# ACTION ITEM:
Show all the lines in the data below that include the word "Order".

Records contained in a dataset:
*** Begin section ***

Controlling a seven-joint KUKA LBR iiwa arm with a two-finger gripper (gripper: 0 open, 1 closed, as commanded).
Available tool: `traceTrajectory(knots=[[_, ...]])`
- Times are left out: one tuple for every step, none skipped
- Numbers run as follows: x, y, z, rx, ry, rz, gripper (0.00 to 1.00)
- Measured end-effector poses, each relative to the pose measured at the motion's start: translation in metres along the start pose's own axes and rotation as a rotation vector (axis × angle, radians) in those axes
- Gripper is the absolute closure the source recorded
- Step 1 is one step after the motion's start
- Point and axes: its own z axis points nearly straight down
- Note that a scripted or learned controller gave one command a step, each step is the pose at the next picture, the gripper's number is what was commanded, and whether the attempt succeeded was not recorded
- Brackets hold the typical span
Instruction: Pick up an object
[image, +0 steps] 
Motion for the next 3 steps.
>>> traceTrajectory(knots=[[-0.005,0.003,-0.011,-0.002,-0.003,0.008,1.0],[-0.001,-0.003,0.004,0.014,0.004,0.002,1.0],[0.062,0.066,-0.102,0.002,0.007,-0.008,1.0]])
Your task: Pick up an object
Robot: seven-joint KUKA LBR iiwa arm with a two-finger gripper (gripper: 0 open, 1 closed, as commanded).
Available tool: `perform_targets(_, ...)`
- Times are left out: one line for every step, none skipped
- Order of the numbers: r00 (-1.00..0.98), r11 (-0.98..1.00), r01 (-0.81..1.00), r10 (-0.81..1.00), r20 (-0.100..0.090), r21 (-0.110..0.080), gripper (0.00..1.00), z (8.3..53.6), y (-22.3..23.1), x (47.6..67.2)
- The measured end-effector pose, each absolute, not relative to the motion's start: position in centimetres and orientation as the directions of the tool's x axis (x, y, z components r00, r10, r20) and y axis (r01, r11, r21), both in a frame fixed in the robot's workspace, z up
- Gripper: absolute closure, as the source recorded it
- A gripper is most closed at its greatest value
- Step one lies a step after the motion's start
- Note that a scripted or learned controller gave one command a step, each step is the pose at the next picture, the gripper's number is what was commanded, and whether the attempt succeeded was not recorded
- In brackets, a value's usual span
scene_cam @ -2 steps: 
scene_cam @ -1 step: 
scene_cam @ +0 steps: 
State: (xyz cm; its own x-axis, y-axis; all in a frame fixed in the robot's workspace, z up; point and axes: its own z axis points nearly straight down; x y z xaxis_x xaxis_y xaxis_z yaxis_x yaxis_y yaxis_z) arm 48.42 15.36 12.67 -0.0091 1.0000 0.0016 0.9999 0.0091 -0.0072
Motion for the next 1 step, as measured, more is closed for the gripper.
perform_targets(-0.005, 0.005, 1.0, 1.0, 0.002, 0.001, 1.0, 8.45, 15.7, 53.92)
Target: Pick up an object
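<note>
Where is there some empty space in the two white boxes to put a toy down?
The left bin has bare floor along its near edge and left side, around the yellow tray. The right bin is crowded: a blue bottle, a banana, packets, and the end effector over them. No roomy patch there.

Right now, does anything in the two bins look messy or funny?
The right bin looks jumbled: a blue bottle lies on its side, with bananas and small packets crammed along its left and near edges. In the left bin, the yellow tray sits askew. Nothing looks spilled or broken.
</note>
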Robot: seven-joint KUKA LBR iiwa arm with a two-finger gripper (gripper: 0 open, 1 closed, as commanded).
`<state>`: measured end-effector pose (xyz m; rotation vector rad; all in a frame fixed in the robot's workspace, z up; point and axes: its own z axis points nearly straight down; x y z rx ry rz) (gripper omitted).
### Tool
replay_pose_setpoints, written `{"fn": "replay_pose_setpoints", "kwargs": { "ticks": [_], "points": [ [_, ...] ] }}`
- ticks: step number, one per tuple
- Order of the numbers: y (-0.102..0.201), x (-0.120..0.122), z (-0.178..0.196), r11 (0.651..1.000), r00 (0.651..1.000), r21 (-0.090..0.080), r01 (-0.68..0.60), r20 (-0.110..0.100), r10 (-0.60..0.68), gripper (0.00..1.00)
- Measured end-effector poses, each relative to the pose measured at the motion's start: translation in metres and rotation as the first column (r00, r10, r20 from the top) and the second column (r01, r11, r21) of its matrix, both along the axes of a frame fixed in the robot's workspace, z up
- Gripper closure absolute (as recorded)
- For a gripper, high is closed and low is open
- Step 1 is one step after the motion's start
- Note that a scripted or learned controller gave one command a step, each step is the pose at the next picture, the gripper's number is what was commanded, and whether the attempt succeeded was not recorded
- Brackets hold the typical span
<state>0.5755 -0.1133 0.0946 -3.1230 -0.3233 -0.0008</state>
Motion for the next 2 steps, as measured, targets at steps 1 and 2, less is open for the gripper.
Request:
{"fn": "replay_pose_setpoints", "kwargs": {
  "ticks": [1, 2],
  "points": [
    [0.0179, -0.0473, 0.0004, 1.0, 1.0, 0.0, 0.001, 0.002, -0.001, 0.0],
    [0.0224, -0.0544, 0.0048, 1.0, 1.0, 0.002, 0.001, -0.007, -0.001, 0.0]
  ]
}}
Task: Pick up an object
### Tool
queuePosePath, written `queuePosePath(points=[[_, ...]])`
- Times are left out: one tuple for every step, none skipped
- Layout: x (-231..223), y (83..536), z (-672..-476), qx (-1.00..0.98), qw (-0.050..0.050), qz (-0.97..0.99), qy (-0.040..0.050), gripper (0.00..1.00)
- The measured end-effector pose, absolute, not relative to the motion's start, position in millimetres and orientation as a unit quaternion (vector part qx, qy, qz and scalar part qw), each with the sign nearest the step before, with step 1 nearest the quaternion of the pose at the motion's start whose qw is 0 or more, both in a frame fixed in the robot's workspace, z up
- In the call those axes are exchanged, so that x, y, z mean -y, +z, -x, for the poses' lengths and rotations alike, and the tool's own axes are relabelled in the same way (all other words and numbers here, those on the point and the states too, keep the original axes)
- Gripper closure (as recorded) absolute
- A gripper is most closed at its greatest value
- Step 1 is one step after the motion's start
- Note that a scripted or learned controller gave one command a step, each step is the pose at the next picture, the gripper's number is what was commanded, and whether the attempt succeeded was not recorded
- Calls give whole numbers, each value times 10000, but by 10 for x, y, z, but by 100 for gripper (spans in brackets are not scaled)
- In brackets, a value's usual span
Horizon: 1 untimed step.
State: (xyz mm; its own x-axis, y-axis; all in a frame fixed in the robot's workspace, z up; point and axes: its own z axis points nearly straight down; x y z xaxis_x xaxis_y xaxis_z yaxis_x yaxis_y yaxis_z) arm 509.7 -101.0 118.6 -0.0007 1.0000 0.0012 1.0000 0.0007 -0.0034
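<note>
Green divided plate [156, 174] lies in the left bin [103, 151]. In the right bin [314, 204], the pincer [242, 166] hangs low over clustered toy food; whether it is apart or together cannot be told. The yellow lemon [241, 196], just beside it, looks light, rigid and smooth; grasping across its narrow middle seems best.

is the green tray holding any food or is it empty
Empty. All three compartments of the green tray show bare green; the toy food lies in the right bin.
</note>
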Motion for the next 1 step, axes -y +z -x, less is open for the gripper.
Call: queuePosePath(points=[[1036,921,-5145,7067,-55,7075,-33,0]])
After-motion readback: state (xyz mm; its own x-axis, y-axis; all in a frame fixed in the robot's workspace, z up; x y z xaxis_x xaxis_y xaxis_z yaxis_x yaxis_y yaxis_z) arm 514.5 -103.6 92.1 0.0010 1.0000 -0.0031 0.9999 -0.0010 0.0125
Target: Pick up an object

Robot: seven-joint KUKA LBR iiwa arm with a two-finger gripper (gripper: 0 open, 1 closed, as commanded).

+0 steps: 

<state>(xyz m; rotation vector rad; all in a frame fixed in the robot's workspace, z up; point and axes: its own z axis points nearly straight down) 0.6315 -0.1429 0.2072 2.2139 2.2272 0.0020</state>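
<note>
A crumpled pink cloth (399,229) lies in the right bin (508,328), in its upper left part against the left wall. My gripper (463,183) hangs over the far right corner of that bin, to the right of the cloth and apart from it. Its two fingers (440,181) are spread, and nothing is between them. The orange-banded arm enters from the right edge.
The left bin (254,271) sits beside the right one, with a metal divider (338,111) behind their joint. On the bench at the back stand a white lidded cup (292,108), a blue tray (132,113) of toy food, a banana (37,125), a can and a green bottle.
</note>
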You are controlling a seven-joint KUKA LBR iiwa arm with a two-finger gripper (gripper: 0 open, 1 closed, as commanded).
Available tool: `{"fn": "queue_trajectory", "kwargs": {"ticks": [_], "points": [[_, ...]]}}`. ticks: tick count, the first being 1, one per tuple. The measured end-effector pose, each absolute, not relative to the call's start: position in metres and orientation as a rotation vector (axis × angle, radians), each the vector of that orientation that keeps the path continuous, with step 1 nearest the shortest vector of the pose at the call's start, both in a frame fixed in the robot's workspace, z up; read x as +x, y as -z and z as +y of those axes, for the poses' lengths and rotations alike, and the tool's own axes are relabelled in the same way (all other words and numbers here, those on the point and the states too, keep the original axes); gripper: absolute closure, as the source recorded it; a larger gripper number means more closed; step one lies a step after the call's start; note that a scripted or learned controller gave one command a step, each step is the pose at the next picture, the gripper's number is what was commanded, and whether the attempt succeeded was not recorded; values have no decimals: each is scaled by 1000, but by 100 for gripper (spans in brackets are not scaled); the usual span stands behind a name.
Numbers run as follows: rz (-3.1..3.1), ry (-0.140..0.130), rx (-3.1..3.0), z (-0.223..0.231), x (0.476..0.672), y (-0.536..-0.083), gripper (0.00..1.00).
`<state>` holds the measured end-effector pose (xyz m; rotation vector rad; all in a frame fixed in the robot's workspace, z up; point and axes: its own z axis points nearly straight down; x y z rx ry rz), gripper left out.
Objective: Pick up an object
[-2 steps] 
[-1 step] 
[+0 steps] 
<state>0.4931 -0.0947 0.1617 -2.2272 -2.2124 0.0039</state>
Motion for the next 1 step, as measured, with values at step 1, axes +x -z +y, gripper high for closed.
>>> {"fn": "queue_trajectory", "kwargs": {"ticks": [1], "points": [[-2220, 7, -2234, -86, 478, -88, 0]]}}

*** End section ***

# EXERCISE SOLUTION:
- Order of the numbers: r00 (-1.00..0.98), r11 (-0.98..1.00), r01 (-0.81..1.00), r10 (-0.81..1.00), r20 (-0.100..0.090), r21 (-0.110..0.080), gripper (0.00..1.00), z (8.3..53.6), y (-22.3..23.1), x (47.6..67.2)
- Order of the numbers: y (-0.102..0.201), x (-0.120..0.122), z (-0.178..0.196), r11 (0.651..1.000), r00 (0.651..1.000), r21 (-0.090..0.080), r01 (-0.68..0.60), r20 (-0.110..0.100), r10 (-0.60..0.68), gripper (0.00..1.00)

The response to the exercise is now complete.